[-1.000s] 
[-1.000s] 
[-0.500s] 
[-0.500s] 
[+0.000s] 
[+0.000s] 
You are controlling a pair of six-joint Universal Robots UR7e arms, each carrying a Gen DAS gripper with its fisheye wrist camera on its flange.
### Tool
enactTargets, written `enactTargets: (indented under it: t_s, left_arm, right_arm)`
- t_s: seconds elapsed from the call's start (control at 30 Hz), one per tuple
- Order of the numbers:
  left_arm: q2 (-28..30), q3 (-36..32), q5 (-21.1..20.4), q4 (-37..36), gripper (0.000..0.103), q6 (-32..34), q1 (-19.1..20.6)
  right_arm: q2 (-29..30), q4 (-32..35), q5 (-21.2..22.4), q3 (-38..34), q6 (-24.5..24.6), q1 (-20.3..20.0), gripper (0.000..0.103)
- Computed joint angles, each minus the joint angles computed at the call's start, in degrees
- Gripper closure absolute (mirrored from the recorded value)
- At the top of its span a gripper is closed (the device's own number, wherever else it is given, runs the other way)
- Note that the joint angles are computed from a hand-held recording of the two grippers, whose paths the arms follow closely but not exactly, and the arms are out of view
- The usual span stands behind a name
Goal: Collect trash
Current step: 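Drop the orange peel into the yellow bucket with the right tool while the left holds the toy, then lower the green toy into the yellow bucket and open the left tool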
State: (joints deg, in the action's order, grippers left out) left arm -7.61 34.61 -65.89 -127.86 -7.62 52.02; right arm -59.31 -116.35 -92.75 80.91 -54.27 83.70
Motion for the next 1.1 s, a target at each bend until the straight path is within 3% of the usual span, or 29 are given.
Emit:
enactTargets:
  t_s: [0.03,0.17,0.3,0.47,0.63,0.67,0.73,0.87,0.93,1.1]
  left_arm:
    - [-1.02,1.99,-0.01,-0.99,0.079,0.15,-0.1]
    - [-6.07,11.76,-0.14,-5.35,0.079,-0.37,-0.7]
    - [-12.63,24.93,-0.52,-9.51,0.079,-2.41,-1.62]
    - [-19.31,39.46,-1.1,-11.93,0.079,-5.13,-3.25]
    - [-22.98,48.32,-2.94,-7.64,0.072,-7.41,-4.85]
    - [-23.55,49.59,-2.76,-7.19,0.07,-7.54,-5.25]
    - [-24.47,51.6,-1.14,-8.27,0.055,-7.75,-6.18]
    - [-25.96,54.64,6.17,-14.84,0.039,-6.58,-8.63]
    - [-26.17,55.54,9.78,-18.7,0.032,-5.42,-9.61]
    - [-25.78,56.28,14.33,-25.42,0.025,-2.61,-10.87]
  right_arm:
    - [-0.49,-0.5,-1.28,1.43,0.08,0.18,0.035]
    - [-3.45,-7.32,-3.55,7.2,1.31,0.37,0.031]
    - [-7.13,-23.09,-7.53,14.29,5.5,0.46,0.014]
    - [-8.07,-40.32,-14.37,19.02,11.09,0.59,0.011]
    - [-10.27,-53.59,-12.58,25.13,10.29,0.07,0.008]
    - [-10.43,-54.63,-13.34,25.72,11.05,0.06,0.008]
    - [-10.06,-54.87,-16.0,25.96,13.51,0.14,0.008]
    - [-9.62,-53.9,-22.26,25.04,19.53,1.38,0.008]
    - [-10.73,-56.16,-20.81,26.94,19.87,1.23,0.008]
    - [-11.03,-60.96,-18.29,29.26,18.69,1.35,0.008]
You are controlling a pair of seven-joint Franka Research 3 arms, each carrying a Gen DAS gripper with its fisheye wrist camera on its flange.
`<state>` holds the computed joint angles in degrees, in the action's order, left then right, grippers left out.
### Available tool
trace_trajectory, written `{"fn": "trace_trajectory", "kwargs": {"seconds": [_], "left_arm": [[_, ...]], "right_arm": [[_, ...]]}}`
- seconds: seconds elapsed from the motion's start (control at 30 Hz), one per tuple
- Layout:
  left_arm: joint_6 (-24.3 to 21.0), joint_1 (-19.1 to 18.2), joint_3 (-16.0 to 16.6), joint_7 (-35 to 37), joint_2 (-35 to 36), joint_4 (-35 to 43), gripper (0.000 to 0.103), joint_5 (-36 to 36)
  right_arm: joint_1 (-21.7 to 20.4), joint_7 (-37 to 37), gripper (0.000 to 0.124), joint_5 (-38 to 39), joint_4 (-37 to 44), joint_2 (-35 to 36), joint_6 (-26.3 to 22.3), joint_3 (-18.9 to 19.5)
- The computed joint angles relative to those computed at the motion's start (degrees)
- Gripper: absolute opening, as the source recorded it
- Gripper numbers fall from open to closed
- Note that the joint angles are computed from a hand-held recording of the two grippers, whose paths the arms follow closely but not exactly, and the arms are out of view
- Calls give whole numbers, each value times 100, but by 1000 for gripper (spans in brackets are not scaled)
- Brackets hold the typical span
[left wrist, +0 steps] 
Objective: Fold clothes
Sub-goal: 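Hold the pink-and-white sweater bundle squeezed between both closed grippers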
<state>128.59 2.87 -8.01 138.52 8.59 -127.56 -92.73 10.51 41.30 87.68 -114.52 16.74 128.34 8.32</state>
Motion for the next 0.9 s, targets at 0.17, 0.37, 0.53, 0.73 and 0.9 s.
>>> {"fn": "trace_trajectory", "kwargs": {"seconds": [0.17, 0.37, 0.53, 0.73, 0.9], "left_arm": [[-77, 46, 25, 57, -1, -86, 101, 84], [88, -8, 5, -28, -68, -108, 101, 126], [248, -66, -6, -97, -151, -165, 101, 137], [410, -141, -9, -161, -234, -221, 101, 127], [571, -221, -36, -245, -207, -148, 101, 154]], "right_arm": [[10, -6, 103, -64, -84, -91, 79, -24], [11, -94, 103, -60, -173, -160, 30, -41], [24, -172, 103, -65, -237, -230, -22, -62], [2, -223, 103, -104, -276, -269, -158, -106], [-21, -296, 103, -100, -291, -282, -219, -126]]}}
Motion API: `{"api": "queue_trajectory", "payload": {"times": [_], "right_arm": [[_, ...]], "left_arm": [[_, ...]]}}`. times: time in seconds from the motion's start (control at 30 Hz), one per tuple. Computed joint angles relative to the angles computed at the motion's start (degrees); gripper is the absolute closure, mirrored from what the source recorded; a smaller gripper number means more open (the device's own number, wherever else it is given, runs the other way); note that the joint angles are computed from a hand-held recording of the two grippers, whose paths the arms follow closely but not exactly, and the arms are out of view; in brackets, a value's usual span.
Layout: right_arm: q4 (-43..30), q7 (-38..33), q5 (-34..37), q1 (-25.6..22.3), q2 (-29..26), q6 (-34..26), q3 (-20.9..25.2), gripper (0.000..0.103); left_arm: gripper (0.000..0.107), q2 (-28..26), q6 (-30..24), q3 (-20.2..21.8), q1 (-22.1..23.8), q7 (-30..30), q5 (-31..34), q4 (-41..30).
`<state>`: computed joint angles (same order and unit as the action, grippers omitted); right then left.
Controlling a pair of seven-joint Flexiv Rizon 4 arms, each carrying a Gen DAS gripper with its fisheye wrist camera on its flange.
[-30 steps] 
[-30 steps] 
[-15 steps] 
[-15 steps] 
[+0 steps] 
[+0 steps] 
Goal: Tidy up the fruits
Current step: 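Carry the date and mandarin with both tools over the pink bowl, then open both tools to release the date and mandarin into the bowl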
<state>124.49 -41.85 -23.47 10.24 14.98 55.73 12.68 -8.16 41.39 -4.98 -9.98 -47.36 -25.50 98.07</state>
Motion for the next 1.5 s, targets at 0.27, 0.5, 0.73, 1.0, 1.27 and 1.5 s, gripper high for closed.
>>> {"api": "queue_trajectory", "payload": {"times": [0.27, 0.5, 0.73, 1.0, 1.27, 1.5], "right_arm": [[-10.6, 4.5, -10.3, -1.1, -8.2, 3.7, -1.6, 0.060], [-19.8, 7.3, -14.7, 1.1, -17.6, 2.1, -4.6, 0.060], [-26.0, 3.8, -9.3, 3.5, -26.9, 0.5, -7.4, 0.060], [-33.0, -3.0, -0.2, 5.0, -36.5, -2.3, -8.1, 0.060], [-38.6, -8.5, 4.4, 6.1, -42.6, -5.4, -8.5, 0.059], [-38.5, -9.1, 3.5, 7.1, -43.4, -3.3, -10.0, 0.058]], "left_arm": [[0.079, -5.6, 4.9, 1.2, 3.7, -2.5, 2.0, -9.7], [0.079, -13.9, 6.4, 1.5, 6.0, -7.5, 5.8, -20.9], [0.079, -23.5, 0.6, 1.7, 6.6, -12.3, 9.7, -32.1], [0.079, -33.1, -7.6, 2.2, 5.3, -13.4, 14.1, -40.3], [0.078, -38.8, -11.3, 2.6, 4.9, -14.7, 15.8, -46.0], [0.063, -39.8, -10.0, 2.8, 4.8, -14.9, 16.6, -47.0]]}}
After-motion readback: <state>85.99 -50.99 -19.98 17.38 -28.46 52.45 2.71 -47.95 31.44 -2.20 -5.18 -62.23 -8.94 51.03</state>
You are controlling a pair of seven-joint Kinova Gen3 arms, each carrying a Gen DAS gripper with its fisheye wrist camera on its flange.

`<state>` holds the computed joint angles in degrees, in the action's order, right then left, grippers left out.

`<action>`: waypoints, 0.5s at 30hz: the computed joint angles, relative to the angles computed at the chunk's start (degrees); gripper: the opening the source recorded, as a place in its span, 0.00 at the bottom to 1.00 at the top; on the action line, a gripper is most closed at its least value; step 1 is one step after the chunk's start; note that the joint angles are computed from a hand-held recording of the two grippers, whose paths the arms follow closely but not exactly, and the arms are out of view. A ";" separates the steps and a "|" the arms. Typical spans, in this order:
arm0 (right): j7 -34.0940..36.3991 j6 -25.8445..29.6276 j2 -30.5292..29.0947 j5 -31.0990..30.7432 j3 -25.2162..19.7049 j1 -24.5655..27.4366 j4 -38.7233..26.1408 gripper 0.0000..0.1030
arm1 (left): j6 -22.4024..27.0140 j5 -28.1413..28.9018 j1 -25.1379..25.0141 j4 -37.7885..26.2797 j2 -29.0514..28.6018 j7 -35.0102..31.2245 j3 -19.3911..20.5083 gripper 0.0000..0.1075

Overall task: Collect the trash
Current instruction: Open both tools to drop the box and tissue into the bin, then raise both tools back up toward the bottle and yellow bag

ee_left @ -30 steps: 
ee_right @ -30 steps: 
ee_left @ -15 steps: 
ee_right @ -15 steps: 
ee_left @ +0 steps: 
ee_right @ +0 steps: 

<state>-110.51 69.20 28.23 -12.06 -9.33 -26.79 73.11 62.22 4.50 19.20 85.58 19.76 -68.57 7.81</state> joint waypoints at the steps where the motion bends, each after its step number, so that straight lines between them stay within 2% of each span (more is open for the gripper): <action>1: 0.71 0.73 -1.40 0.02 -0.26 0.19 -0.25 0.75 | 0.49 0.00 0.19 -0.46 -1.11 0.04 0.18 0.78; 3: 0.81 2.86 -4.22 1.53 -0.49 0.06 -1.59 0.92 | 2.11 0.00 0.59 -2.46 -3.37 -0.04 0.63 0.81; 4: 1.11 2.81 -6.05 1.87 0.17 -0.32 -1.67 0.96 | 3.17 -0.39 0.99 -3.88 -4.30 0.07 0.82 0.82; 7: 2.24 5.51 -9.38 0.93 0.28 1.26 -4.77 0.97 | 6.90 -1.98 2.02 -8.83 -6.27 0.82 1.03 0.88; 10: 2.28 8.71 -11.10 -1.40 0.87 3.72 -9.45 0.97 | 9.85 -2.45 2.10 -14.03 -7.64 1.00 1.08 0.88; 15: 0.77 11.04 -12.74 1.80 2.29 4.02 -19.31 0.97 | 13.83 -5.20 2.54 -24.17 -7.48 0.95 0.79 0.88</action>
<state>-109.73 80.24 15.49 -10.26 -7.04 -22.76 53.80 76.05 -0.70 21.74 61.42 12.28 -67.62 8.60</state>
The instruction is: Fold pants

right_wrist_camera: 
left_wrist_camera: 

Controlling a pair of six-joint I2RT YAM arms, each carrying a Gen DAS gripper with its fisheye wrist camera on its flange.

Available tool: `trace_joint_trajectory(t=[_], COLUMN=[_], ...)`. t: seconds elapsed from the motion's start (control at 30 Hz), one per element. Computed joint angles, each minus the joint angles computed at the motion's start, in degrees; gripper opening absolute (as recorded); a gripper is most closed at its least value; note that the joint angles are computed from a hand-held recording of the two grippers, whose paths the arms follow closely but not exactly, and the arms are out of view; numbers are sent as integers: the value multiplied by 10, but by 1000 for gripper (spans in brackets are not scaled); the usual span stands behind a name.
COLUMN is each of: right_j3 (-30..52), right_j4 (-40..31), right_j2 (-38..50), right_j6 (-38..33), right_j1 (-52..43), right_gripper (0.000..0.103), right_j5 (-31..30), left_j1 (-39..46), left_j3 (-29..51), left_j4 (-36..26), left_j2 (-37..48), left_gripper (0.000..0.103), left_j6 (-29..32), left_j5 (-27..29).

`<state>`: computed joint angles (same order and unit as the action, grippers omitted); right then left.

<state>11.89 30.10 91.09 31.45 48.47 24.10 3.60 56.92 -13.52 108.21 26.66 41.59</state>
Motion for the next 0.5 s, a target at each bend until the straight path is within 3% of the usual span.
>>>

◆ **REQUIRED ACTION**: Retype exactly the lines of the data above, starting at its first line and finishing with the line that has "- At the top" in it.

◆ **COMPLETED EXERCISE**:
[-1.000s] 
[-1.000s] 
[-0.500s] 
[-0.500s] 
[+0.000s] 
[+0.000s] 
You are controlling a pair of six-joint Universal Robots UR7e arms, each carrying a Gen DAS gripper with its fisheye wrist camera on its flange.
### Tool
enactTargets, written `enactTargets: (indented under it: t_s, left_arm, right_arm)`
- t_s: seconds elapsed from the call's start (control at 30 Hz), one per tuple
- Order of the numbers:
  left_arm: q2 (-28..30), q3 (-36..32), q5 (-21.1..20.4), q4 (-37..36), gripper (0.000..0.103), q6 (-32..34), q1 (-19.1..20.6)
  right_arm: q2 (-29..30), q4 (-32..35), q5 (-21.2..22.4), q3 (-38..34), q6 (-24.5..24.6), q1 (-20.3..20.0), gripper (0.000..0.103)
- Computed joint angles, each minus the joint angles computed at the call's start, in degrees
- Gripper closure absolute (mirrored from the recorded value)
- At the top of its span a gripper is closed (the device's own number, wherever else it is given, runs the other way)

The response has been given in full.